At Purdue, music plays another, non-scientific, role. It keeps him sane. “I just really enjoy music – analyzing it, playing it, listening to it,” he says. “It’s something that keeps me from going nuts with school. Doing it every week gets me away from studying, out of the lab, and keeps me from getting burned out on the rest of my studies.”

Performing the Hummel concerto on April 21 will be the culmination of several dreams. He first encountered the concerto on a CD he bought to check out a Mozart concerto. “Ever since then I’ve been in love with the piece,” he says.

“And I’ve always wanted to play a piece accompanied by an orchestra. It’s so cool to play with full orchestra rather than piano, it’s the feeling that you’re playing the piece the way it was originally intended.”
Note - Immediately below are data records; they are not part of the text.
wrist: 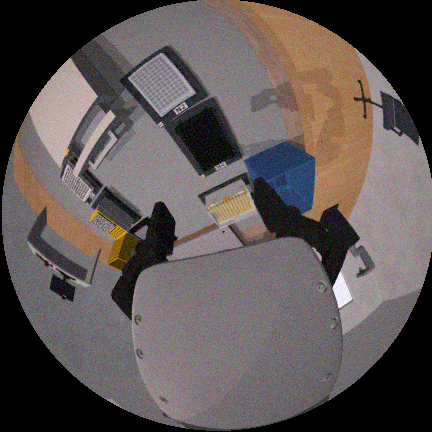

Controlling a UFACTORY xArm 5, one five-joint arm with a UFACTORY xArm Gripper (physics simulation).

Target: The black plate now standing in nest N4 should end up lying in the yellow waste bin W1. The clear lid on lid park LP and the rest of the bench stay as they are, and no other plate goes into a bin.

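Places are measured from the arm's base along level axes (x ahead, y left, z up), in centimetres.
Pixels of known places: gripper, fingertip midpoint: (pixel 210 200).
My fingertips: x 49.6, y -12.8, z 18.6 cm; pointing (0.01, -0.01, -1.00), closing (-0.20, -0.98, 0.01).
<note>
Behind a point stands the place of what it marks.
The black plate (pixel 207 137) {z -1.8, x 50.7, y -14.9 cm} stands in a dark nest in the upper middle of the wrist view; the small label at its lower edge is blurred but seems to read N4. My gripper (pixel 210 200) {z 18.6, x 49.6, y -12.8 cm} is open and empty, its fingers wide apart, below the black plate in the picture. The yellow waste bin (pixel 119 254) {z 7.3, x 35.5, y 29.8 cm} is at the lower left, partly hidden by the left finger. A dark-edged frame (pixel 142 228) {z -1.4, x 35.0, y 19.2 cm} beside that finger is mostly hidden; I cannot tell whether it is the lid park with the clear lid.
A white plate (pixel 161 85) {z -0.7, x 65.5, y -11.7 cm} lies in nest N2, adjoining the black plate's nest. A yellow-welled plate (pixel 231 207) sits near the right finger, beside a blue bin (pixel 287 170) {z 8.6, x 41.6, y -27.2 cm}. A white plate (pixel 76 182) {z -0.8, x 63.0, y 24.4 cm}, a yellow-edged plate (pixel 107 223) {z 4.4, x 47.0, y 21.4 cm} and a beige instrument (pixel 62 97) are at left.
</note>
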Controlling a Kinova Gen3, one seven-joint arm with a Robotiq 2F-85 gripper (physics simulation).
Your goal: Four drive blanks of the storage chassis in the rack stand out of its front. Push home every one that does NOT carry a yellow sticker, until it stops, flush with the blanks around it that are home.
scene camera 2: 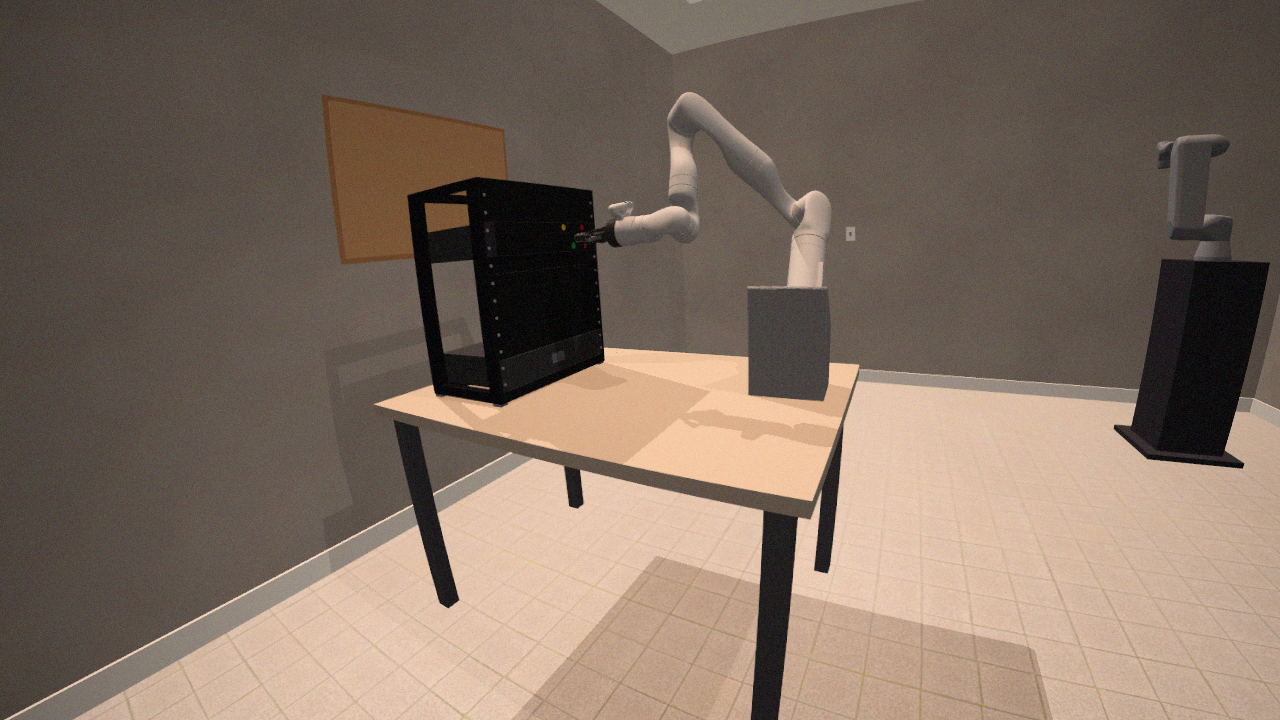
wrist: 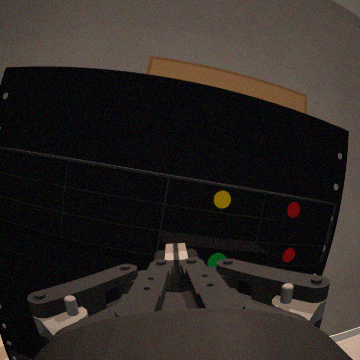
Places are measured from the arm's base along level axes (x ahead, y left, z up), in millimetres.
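Pixels of known places: gripper, fingertip midpoint: [scene camera 2: 576,238] [wrist: 175,255]; arm's base, link origin: [scene camera 2: 804,300].
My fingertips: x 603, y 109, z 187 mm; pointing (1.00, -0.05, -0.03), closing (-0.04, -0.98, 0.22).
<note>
For each thing: its top centre in the pictures, then the offset to it from my fingertips. "spot": a spot on its surface instead. Level surfaces: height alone.
- rack, top centre: [wrist: 175,108] [scene camera 2: 508,191] dx +236, dy +13, dz +164 mm
- yellow sticker, top centre: [wrist: 223,190] [scene camera 2: 563,224] dx +81, dy -49, dz +48 mm
- upper red sticker, top centre: [wrist: 294,201] [scene camera 2: 581,224] dx +80, dy -140, dz +48 mm
- lower red sticker, top centre: [wrist: 290,247] [scene camera 2: 584,242] dx +82, dy -151, dz -9 mm
- green sticker, top centre: [wrist: 218,252] [scene camera 2: 573,242] dx +46, dy -46, dz -9 mm
- wooden table, surface height: dz -427 mm
- lower unit, surface spot: [scene camera 2: 554,356] spot: dx +95, dy +30, dz -341 mm
The black storage chassis [scene camera 2: 528,240] [wrist: 112,200] sits in the upper part of the rack [scene camera 2: 486,304]. On its right side are a yellow sticker [scene camera 2: 563,227] [wrist: 222,199], an upper red sticker [scene camera 2: 580,227] [wrist: 293,209], a lower red sticker [scene camera 2: 585,245] [wrist: 289,255] and a green sticker [scene camera 2: 573,245] [wrist: 217,260], partly behind a finger in the wrist view. A paler ledge above the green sticker shows its blank standing out. How far the other stickered blanks stand out is too dark to tell. My gripper [scene camera 2: 577,238] [wrist: 175,255] is shut and empty, its tips before the chassis, left of the green sticker; contact is unclear.
The rack stands on the wooden table [scene camera 2: 662,447], with a lower unit [scene camera 2: 554,356] near its bottom. The arm's grey pedestal [scene camera 2: 787,344] stands at the table's right. A corkboard [scene camera 2: 402,170] [wrist: 225,82] hangs behind the rack. Another arm [scene camera 2: 1188,188] stands on a dark stand far right.
</note>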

Hummel’s “Grand Concerto” is both lyrical and technically flashy with lots of rapid 16th notes and octave jumps that show off the bassoon’s extremely broad range. “I like it a lot because it shows off the instrument, and it’s kind of a fun piece, not super serious,” Schreiber says.

Sven Schreiber is the son of Annemarie and Joerg Schreiber of 12340 Old Stone Drive, Indianapolis. Besides participating in classical ensembles at Lawrence Central High School, Schreiber was a member of the New World Symphony in Indianapolis, was selected to several Indiana all-state performing groups, and participated in the Indianapolis Symphony “Side by Side” program.